Skip to content

UK Spelling Synonym generation pipeline

Nicole Vasilevsky edited this page Jan 28, 2020 · 2 revisions

The HPO has its own UK spelling synonym generation pipeline that can be found in the extended Makefile. It can be invoked as follows:

cd src/ontology
sh run.sh make add_british_language_synonyms

The process works as follows:

  1. Query hp-edit.owl for all HP terms and their labels (using a special SPARQL query and ROBOT query)
  2. Query hp-edit.owl for all HP terms and their synonyms
  3. Generate British synonyms using a custom python script that loads the above synonym and label lists and a dictionary (which is maintained by the HPO editor - so it can be extended if need be). This works by first generating UK spellings for all labels and all synonyms and them removing those for which an (exact) synonym already exists. The python scripts exports the resulting UK spelling TSV as a fully functional ROBOT template.
  4. Compile the ROBOT template with the new synonyms into OWL (british_synonyms.owl).
  5. Merge the british_synonyms.owl file into the edit file.

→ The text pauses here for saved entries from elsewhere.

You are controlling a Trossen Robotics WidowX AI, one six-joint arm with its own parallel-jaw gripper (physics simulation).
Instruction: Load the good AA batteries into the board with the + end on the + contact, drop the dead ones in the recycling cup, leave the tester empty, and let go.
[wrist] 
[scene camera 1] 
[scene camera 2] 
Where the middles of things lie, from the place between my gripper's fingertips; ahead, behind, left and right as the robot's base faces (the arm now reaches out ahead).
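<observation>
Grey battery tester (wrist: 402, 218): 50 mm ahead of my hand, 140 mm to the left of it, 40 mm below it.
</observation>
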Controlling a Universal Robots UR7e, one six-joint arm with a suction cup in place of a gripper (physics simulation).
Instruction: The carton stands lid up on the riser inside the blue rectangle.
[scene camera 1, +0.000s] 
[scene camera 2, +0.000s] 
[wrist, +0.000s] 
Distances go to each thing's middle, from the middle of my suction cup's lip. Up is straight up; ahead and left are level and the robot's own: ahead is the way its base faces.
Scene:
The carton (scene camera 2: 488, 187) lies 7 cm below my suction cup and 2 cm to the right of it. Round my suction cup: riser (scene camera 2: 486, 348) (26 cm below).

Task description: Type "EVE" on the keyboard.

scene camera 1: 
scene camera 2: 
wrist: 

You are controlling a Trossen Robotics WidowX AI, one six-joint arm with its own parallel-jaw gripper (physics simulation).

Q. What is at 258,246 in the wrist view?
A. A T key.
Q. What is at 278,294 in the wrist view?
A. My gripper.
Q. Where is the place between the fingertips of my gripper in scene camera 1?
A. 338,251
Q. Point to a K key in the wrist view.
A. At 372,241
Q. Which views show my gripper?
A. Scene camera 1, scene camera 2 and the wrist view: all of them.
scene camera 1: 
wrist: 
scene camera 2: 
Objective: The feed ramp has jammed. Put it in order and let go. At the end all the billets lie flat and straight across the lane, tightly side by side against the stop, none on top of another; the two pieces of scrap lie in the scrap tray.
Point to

After the pipeline is run, the responsible editor should review the list of suggested synonyms (using the ROBOT template csv file, which is easier to read), and then create a Pull Request to make sure no errors were introduced. A frequent error is a generated synonym is actually already there - just not as an exact synonyms (perhaps a relatedSynonym) (therefore this should not be committed to master straight away).